• WHAT YOU HAVE TO DO: Please return only the lines from the one holding "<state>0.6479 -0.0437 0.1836" through the one holding "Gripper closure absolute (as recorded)", exactly as they appear in the records below, both ends included.

--- DATASET ---

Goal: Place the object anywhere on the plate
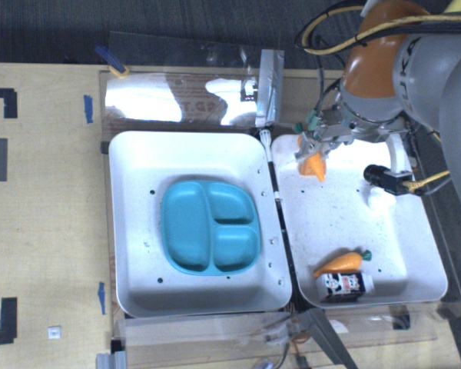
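- While you look down at the bench, you see two white bins side by side: the left bin [131,229] and the right bin [415,244].
- Inside the left bin lies a blue plate [210,226] with three compartments, one long at its left and two smaller at its right. Nothing lies on this plate.
- You can see the grey arm [438,68] coming in from the right, with the orange band [380,21] above its wrist. Yellow and black cables loop around the band.
- You find the gripper [316,146] over the far left corner of the right bin, close to the wall between the two bins.
- A small orange piece [315,167] sits directly under the fingertips and touches them. It looks held between the fingers, and they stand narrow around it. What kind of thing it is, I cannot tell; it is small and bright.
- At the near side of the right bin you see a toy carrot [340,263] with a green top, lying flat.
- Just beside the carrot, toward the near wall, lies a small black and white carton [343,284]. The two seem to touch.
- A black cylinder part [386,177] sticks out below the wrist, above the bin floor.
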`<state>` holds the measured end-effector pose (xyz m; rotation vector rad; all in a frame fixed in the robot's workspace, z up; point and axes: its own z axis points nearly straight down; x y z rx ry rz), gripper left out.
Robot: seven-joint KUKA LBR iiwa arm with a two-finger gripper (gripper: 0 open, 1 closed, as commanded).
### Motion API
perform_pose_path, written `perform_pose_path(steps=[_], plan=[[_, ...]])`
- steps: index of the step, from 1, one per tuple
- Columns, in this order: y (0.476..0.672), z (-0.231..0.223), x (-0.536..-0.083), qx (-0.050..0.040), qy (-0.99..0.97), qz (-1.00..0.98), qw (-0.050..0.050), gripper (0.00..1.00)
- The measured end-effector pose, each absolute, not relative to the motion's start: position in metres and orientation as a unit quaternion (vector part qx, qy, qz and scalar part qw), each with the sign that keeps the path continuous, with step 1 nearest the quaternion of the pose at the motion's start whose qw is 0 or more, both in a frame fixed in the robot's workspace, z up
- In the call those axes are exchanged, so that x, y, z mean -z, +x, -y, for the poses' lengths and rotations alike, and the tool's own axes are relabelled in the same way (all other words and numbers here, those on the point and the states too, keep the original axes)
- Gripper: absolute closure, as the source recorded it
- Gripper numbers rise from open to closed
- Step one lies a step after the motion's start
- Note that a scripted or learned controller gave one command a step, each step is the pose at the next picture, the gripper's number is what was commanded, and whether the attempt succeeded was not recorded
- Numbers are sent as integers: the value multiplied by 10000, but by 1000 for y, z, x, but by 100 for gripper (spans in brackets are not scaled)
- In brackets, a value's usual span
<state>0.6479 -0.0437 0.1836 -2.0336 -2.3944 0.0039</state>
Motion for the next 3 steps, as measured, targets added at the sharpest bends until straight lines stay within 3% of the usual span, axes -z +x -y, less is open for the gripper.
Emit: perform_pose_path(steps=[1, 2, 3], plan=[[604, -18, -183, -2, -6611, 7503, 16, 100], [576, -84, -183, -8, -6253, 7804, 21, 100], [576, -82, -183, -12, -6265, 7794, 17, 0]])
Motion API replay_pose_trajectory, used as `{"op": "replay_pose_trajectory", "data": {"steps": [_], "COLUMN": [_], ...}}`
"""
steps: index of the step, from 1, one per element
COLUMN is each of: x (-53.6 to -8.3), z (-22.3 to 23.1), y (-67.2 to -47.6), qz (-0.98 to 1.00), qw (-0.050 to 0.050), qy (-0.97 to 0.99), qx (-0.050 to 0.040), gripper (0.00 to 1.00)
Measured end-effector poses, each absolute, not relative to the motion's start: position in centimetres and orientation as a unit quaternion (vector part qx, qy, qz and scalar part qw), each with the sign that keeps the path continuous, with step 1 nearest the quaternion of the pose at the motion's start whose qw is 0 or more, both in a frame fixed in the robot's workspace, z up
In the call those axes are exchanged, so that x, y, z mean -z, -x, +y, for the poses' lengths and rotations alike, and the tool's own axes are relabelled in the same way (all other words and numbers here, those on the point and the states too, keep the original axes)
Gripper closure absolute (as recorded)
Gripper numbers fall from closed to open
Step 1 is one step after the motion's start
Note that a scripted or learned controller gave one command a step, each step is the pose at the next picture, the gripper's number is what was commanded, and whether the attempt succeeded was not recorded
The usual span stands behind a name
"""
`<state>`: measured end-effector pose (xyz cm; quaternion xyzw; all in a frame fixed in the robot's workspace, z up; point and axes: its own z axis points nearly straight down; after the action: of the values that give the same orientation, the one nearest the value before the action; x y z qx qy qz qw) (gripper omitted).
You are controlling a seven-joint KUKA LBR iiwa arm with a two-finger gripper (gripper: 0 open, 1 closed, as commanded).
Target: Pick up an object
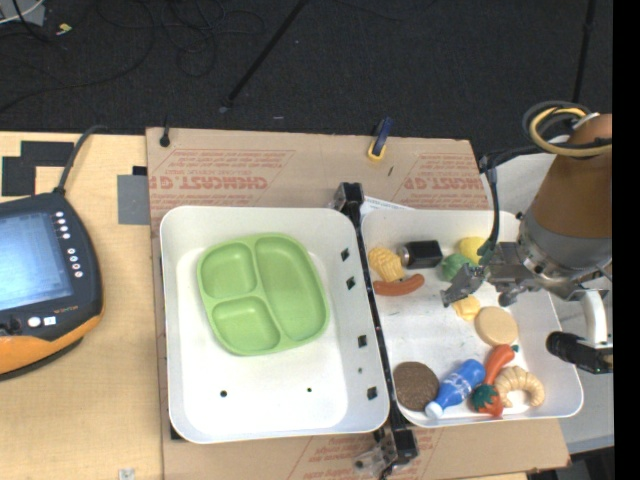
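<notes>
Grey hand (468, 286) low in right bin (560, 393) — grip state unclear — green toy (455, 266), yellow piece (466, 308) crowding.

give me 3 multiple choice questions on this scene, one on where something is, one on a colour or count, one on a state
1. Where is the green tray?
A. in the left bin
B. in the right bin
C. on the cardboard outside the bins

2. How many compartments does the tray have?
A. two
B. three
C. five

3. What state is the tablet at the left in?
A. screen lit
B. screen dark
C. face down

Answers:
1. A, the tray lies flat in the left bin, while the toy food sits in the right bin.
2. B, ridges split it into three sections.
3. A, its screen glows pale blue.
</notes>
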<state>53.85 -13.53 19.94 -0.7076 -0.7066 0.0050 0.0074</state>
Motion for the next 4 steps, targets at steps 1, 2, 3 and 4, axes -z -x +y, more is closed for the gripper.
{"op": "replay_pose_trajectory", "data": {"steps": [1,2,3,4], "x": [-20.7,-14.6,-9.2,-10.5], "z": [-13.6,-12.5,-12.3,-12.5], "y": [-54.1,-53.8,-53.7,-53.7], "qz": [-0.707,-0.708,-0.708,-0.705], "qw": [0.002,0.004,0.004,0.003], "qy": [0.707,0.706,0.706,0.709], "qx": [-0.0009,-0.0022,-0.0021,-0.0017], "gripper": [0.00,0.00,0.00,1.00]}}
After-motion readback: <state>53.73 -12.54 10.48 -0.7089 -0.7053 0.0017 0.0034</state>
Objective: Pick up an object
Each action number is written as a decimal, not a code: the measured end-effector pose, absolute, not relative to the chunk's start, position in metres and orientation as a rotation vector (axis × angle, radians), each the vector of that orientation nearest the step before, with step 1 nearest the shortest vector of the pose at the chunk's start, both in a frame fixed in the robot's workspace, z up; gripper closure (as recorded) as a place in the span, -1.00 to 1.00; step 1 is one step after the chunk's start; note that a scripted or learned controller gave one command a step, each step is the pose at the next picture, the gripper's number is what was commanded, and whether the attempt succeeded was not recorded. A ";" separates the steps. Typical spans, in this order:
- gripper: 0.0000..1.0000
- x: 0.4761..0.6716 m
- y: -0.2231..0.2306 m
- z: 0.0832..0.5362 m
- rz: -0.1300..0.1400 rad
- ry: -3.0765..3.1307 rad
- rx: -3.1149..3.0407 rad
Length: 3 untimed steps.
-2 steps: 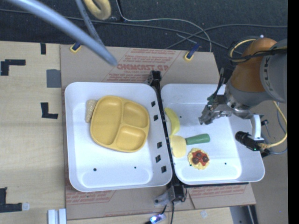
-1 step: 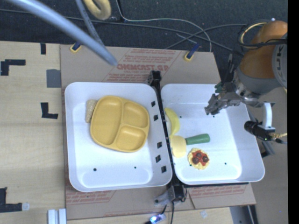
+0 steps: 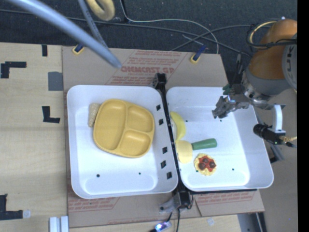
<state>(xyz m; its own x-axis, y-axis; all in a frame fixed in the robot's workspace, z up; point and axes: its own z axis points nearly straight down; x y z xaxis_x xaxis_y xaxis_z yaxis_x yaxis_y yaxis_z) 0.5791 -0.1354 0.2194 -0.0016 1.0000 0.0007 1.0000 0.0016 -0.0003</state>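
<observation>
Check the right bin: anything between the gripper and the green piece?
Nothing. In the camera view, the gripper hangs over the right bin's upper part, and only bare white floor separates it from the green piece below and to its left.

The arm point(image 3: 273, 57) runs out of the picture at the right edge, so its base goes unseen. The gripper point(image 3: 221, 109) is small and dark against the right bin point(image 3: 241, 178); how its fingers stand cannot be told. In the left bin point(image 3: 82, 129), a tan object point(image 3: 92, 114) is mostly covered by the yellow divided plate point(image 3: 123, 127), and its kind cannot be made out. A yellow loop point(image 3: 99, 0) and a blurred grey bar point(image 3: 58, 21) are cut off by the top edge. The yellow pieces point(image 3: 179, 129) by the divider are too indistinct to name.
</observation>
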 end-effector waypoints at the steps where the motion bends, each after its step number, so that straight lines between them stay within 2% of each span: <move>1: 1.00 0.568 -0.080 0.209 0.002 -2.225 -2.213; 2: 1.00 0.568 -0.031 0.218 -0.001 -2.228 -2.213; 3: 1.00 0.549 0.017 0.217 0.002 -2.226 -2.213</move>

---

• TASK ANSWER:
<state>0.6479 -0.0437 0.1836 -2.0336 -2.3944 0.0039</state>
Motion for the next 3 steps, as measured, targets added at the sharpest bends until straight lines stay within 3% of the usual span, axes -z +x -y, less is open for the gripper.
Emit: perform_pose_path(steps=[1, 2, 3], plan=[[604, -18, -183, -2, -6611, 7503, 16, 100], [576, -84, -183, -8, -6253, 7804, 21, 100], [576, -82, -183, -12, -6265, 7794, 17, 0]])
Motion API replay_pose_trajectory, used as `{"op": "replay_pose_trajectory", "data": {"steps": [_], "COLUMN": [_], ...}}`
"""
steps: index of the step, from 1, one per element
COLUMN is each of: x (-53.6 to -8.3), z (-22.3 to 23.1), y (-67.2 to -47.6), qz (-0.98 to 1.00), qw (-0.050 to 0.050), qy (-0.97 to 0.99), qx (-0.050 to 0.040), gripper (0.00 to 1.00)
Measured end-effector poses, each absolute, not relative to the motion's start: position in centimetres and orientation as a unit quaternion (vector part qx, qy, qz and scalar part qw), each with the sign that keeps the path continuous, with step 1 nearest the quaternion of the pose at the motion's start whose qw is 0 or more, both in a frame fixed in the robot's workspace, z up
In the call those axes are exchanged, so that x, y, z mean -z, -x, +y, for the poses' lengths and rotations alike, and the tool's own axes are relabelled in the same way (all other words and numbers here, those on the point and the states too, keep the original axes)
Gripper closure absolute (as recorded)

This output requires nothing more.